- **Task details**
Would you please output only the lines from the one containing "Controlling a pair" through the end of the entries below, exactly as written?

(Dataset items)
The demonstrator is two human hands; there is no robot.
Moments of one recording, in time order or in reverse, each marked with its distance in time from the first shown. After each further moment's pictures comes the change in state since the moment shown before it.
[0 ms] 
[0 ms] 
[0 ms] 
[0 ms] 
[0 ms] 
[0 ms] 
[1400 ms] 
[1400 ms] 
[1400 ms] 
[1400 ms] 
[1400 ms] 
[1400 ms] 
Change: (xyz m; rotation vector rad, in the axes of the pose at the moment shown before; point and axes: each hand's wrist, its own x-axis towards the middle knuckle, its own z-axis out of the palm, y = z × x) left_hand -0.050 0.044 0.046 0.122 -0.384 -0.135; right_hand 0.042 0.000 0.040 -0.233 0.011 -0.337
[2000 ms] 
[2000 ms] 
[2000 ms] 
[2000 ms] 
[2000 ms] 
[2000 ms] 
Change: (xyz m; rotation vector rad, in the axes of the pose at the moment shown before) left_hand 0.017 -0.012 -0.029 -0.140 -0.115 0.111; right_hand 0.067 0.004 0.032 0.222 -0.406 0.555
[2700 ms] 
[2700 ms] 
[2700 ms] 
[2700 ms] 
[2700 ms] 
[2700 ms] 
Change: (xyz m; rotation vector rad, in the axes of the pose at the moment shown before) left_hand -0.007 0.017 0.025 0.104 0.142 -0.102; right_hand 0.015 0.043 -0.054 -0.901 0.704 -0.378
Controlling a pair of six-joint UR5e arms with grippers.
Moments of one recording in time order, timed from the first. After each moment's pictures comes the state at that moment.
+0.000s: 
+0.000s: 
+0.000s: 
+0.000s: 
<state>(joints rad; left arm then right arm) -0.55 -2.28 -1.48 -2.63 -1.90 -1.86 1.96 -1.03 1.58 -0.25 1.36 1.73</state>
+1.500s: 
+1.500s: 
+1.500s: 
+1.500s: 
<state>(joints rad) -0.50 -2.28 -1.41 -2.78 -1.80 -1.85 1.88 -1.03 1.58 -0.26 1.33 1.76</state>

- **Response to this task**
Controlling a pair of six-joint UR5e arms with grippers.
Moments of one recording in time order, timed from the first. After each moment's pictures comes the state at that moment.
+0.000s: 
+0.000s: 
+0.000s: 
+0.000s: 
<state>(joints rad; left arm then right arm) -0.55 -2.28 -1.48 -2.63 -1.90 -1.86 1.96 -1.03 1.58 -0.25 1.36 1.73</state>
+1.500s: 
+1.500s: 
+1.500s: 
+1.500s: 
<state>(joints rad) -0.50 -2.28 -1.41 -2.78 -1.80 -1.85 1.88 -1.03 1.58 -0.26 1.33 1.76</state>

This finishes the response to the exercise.